*** Block opens ***

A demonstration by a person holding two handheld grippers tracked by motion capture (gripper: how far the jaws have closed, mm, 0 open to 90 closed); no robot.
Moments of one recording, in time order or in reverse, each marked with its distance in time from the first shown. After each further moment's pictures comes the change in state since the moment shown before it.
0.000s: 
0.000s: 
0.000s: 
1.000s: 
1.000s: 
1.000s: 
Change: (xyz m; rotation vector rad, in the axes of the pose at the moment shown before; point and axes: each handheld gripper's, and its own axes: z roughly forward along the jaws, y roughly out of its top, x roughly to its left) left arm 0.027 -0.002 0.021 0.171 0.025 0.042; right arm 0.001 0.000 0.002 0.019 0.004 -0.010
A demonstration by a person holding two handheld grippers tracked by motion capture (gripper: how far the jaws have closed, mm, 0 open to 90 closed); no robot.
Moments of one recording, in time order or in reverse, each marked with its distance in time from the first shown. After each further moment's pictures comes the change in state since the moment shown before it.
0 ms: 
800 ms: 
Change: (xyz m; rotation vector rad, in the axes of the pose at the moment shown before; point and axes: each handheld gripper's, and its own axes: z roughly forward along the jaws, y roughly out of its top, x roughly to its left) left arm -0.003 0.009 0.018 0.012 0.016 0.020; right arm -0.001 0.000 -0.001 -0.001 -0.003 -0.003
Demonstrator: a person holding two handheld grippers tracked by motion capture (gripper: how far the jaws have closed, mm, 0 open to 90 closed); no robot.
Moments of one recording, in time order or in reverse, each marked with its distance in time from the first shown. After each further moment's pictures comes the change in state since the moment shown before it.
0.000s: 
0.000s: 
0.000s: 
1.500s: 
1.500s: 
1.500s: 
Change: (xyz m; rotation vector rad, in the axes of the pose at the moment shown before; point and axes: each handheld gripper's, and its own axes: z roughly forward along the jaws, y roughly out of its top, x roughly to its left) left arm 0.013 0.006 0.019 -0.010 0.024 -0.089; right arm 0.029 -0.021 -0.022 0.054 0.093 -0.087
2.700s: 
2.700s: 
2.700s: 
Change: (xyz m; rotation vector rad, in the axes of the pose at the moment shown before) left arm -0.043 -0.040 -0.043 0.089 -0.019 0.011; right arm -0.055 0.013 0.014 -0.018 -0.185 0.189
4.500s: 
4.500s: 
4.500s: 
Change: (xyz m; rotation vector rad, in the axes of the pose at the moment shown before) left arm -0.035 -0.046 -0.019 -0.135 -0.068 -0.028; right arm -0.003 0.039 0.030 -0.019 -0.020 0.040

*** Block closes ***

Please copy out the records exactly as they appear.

A demonstration by a person holding two handheld grippers tracked by motion capture (gripper: how far the jaws have closed, mm, 0 open to 90 closed); no robot.
Moments of one recording, in time order or in reverse, each marked with its distance in time from the first shown. After each further moment's pictures comes the change in state since the moment shown before it.
0.000s: 
0.000s: 
0.000s: 
1.000s: 
1.000s: 
1.000s: 
Change: (xyz m; rotation vector rad, in the axes of the pose at the moment shown before; point and axes: each handheld gripper's, and its own axes: z roughly forward along the jaws, y roughly out of its top, x roughly to its left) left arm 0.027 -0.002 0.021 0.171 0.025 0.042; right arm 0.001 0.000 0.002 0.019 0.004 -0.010
A demonstration by a person holding two handheld grippers tracked by motion capture (gripper: how far the jaws have closed, mm, 0 open to 90 closed); no robot.
Moments of one recording, in time order or in reverse, each marked with its distance in time from the first shown. After each further moment's pictures comes the change in state since the moment shown before it.
0 ms: 
800 ms: 
Change: (xyz m; rotation vector rad, in the axes of the pose at the moment shown before; point and axes: each handheld gripper's, and its own axes: z roughly forward along the jaws, y roughly out of its top, x roughly to its left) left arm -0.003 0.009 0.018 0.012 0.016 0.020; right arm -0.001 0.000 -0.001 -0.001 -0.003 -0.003
Demonstrator: a person holding two handheld grippers tracked by motion capture (gripper: how far the jaws have closed, mm, 0 open to 90 closed); no robot.
Moments of one recording, in time order or in reverse, each marked with its distance in time from the first shown. After each further moment's pictures comes the change in state since the moment shown before it.
0.000s: 
0.000s: 
0.000s: 
1.500s: 
1.500s: 
1.500s: 
Change: (xyz m; rotation vector rad, in the axes of the pose at the moment shown before; point and axes: each handheld gripper's, and its own axes: z roughly forward along the jaws, y roughly out of its top, x roughly to its left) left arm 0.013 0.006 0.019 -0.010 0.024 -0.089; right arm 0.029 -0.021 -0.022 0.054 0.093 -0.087
2.700s: 
2.700s: 
2.700s: 
Change: (xyz m; rotation vector rad, in the axes of the pose at the moment shown before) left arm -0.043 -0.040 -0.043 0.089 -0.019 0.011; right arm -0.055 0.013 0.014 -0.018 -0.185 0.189
4.500s: 
4.500s: 
4.500s: 
Change: (xyz m; rotation vector rad, in the axes of the pose at the moment shown before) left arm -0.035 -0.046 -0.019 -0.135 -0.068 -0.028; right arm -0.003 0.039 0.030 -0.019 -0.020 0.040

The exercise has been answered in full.